И, как ни странно, в эту поэтику вполне укладывается наша реальность-злободневность, не говоря уж о гражданственности:

Только пальчиком ткни — и былым временам
                              хана,
и какая-нибудь шпана, но всегда шпана
объявляет, что жить отныне разрешено
или запрещено, — и падает домино,
и становится все равно.
Это территория не пафоса, не пророчества, а социальной иронии, социального гротеска.
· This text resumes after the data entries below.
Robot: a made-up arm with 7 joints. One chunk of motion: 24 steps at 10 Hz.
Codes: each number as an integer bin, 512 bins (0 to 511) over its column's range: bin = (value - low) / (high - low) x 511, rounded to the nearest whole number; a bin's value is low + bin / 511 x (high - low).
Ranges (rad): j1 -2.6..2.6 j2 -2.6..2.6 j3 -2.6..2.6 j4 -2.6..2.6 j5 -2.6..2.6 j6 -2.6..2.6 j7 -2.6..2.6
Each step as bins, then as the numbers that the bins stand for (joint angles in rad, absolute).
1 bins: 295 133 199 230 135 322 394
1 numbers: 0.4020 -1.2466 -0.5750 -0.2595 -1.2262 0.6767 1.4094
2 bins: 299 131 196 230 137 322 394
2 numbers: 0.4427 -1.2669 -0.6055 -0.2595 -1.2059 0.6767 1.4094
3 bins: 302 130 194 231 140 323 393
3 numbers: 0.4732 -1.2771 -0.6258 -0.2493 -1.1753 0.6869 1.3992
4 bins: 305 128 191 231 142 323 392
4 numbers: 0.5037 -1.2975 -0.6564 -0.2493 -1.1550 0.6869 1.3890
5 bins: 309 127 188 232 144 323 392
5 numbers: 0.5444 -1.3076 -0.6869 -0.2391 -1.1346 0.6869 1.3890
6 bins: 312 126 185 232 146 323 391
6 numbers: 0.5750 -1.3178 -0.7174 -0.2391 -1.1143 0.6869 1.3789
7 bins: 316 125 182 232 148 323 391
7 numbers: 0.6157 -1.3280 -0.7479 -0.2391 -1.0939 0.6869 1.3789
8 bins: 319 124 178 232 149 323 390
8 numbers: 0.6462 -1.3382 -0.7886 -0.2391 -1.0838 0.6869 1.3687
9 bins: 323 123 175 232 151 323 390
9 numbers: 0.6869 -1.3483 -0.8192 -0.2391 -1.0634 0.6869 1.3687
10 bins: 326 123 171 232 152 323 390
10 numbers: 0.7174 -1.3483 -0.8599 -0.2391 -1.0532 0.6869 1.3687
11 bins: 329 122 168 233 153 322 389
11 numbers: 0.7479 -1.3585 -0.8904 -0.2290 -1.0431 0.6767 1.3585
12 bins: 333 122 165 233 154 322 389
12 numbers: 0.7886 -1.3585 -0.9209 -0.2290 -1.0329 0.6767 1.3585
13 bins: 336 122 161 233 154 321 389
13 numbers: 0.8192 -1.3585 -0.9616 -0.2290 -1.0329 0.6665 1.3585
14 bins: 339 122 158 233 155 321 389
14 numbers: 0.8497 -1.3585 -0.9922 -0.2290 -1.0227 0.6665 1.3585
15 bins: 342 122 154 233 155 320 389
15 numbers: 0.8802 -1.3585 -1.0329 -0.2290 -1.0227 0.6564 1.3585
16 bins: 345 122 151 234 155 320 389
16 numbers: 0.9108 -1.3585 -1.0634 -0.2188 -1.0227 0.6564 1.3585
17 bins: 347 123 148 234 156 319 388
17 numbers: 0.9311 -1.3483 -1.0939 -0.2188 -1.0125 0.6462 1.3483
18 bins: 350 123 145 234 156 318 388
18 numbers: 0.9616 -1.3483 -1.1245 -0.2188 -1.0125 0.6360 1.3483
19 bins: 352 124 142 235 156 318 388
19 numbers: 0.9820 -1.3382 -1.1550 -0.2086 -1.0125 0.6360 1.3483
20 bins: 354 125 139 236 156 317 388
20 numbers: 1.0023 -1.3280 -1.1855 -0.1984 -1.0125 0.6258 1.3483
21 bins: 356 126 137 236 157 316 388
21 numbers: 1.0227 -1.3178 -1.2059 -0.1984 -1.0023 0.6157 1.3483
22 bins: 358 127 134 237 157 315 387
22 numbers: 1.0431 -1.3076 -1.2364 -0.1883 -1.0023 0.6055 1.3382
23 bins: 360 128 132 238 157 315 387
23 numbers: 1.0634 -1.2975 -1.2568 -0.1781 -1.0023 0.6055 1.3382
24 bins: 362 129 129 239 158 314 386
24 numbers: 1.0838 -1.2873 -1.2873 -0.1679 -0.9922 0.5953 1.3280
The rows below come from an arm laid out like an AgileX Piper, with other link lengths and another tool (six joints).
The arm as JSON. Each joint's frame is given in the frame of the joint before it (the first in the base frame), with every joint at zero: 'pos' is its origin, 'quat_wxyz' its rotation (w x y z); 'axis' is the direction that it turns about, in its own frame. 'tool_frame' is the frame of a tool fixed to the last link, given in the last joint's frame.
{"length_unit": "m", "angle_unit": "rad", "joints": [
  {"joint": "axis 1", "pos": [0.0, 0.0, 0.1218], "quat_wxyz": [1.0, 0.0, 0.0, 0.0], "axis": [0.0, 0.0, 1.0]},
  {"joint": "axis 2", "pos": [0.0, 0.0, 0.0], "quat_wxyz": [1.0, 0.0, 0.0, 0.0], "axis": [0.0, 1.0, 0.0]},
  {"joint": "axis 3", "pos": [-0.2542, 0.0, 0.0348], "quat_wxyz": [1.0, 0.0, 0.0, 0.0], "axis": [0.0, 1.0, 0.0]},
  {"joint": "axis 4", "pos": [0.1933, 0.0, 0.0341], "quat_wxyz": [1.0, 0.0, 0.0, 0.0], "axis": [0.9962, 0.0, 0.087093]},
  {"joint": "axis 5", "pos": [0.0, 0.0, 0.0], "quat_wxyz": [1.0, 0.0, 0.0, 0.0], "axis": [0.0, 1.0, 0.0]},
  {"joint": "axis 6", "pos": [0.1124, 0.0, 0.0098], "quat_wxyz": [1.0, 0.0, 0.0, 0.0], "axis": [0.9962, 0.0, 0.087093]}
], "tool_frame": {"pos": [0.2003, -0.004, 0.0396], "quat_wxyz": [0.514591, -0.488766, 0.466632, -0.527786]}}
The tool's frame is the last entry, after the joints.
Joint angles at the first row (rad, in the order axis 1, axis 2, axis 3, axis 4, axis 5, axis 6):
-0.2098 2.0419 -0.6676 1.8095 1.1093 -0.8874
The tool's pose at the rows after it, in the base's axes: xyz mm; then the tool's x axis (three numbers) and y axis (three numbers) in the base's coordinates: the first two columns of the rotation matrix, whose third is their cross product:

Но за этой иронией трудно не заметить пронзительной ностальгии по тем временам, что ушли без возврата:

            …да и сам язык был младше…
чуть младше — нет, не хуже или лучше,
а раньше, и, как выяснялось, тоньше,
без мата, и у каждой почтальонши,
да что там почтальонши — кастелянши,
за нею раз пятнадцать повторимши,
вполне спокойно можно было брать уроки
культуры речи при царе Горохе…
И это при том, что автор «был в отчаяньи от той страны, в которой все мы были неравны, но говорили, что равны — и врали», но ведь и эмиграция оказалась тоже отчасти фантомом.

Финальное стихотворение сборника — «Красная нить» — не просто пересмеивание советской социальной утопии, но и печальное понимание того, какие зигзаги выписывает история на вечных путях «через тернии к звездам»:

Это  было в одной небывалой стране,
что надолго заснула верхом на коне, —
и пригрезились ей в обстоятельном сне
невозможные всякие вещи…
…..…………..
И сквозь все, что хотелось тогда изменить,
пробегала, как помнится, красная нить —
ибо требовалось то и дело казнить
тех, кто не был своим в том отряде,
и не то чтобы ради грядущих времен
или связанных с ними  больших перемен —
преимущественно ради алых знамен…
в общем, их полыхания ради.
«Титаник» у Клюева — это не только образ катящейся в тартарары истории, но и личный удел каждого из смертных. А музыка — это любовь. Поэтому вся книга, как и вся поэзия, — она о любви и смерти. Без надрыва, но со щемящей нотой — впрочем, нота искусно завуалирована фирменной улыбкой и усмешкой.